Création de Probiella

Cassandra a longtemps enchaîné les mycoses à répétition, sans jamais trouver de solution durable. Un jour, une sage-femme lui recommande d’essayer les probiotiques. En quelques mois, tout change : sa flore se stabilise et ses symptômes diminuent. Alors, une question s’impose :

Si les probiotiques peuvent accompagnent les femmes, pourquoi si peu d’entre elles le savent ? Où trouve-t-on des probiotiques de haute qualité dédiés à la santé intime ?

C’est ainsi que Probiella est née en 2024. Une marque française, fondée pour les femmes, avec une conviction simple : la santé féminine ne doit plus être reléguée au second plan. Depuis ses débuts, Probiella s’est donné une mission claire : redéfinir le bien‑être intime, briser les tabous et démocratiser des probiotiques féminins de haute qualité.

Notre vision

Depuis ses débuts, PROBIELLA s’attache à offrir une vision nouvelle de la santé intime : simple, transparente et profondément respectueuse du corps.

En 2024, la marque dévoile ODEA, un probiotique intime pensé pour sa qualité irréprochable et sa lisibilité. Sa formule, courte et ciblée, répond à des besoins concrets du quotidien afin de convenir à toutes les femmes, même les plus sensibles.

Aujourd’hui, PROBIELLA poursuit son engagement avec des formules toujours plus précises et soutenues par la science. Parce qu’un microbiote intime équilibré, c’est souvent le point de départ d’un esprit apaisé et d’une confiance retrouvée.

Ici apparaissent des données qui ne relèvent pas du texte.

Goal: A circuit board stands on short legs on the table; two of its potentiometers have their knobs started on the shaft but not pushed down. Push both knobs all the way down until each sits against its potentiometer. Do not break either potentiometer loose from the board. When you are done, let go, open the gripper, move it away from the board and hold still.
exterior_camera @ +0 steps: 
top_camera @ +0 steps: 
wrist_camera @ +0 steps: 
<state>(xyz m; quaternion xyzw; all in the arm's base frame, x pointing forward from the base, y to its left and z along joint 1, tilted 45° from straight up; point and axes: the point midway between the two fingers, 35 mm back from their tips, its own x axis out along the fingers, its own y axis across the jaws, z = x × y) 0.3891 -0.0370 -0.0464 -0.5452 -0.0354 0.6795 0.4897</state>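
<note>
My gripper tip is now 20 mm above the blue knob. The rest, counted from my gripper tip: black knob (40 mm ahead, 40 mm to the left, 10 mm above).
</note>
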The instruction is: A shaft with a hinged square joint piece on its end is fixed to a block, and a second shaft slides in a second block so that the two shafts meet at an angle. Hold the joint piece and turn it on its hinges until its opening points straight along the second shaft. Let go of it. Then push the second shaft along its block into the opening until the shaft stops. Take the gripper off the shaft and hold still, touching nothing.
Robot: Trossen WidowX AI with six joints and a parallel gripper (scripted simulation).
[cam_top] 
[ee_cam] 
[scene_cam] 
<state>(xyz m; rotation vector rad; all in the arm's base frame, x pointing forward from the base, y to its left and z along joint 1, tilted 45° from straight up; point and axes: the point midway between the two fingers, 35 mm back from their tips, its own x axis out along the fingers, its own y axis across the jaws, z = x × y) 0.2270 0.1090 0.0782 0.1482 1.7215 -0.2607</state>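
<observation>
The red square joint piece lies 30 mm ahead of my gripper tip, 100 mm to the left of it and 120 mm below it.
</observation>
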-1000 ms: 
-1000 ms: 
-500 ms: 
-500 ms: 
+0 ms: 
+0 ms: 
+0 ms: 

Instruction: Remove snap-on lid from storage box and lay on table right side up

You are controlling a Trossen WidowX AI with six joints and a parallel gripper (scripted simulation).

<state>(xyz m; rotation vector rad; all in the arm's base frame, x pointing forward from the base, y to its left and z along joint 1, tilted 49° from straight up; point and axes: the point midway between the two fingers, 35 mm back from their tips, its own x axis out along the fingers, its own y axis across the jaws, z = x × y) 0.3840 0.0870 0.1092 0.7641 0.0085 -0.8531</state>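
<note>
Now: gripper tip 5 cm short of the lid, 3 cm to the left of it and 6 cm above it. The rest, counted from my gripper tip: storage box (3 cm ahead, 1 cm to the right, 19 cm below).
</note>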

La science derrière Probiella

Les probiotiques PROBIELLA sont formulés avec une teneur remarquablement élevée en micro‑organismes actifs, assurant leur capacité à rééquilibrer durablement la flore intime.


Pour préserver leur pleine efficacité, PROBIELLA s’appuie sur des technologies de protection avancées, dont la micro‑encapsulation multicouche, conçue pour maintenir la viabilité des souches jusqu’à leur absorption.


Enfin, la formulation volontairement pure de nos probiotiques — sans sucres ni conservateurs irritants — maximise la tolérance, même pour les femmes les plus sensibles. La haute qualité n’est pas un argument : c’est une nécessité.